#### Required work
A faithful copy of all the data is required; pictures should not be included.

#### Given information
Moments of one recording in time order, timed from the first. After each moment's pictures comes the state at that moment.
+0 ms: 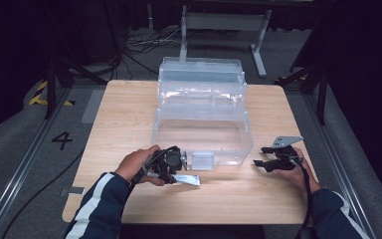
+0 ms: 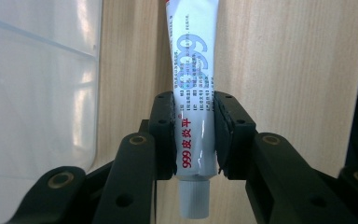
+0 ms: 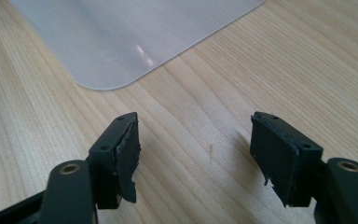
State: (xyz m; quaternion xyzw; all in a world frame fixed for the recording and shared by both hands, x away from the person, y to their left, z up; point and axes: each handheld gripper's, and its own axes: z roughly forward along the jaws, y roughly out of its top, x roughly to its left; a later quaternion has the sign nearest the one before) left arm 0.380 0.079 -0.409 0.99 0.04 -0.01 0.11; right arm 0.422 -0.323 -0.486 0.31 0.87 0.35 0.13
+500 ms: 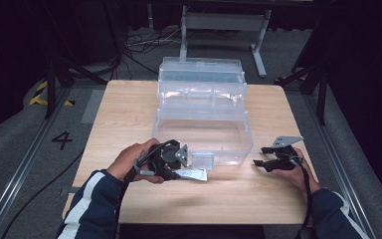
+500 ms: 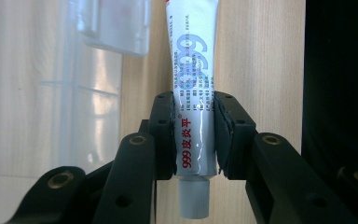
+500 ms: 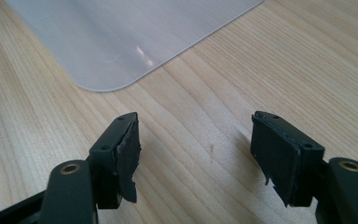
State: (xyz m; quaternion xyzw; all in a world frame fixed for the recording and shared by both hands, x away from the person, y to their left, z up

#### Task answer
Moments of one recording in time order, timed from the first. After each moment's pictures comes the state at that moment.
+0 ms: 
+0 ms: 
+0 ms: 
State: (xyz m; quaternion xyzw; all in a world frame fixed for the recording and shared by both hands, x away from the person, y to their left, z up; point and axes: each handheld gripper's, and its own axes: z roughly forward along the jaws, y roughly out of its top, x roughly to its left; a later quaternion has the sign nearest the one before) left arm 0.380 0.079 -0.409 0.99 0.04 -0.01 0.11; right arm 0.422 -0.323 -0.486 0.31 0.87 0.35 0.13
+500 ms: 
+500 ms: 
+500 ms: 
State: (xyz m; quaternion xyzw; all in a world frame fixed for the recording and shared by both hands, x away from the person, y to their left, z up

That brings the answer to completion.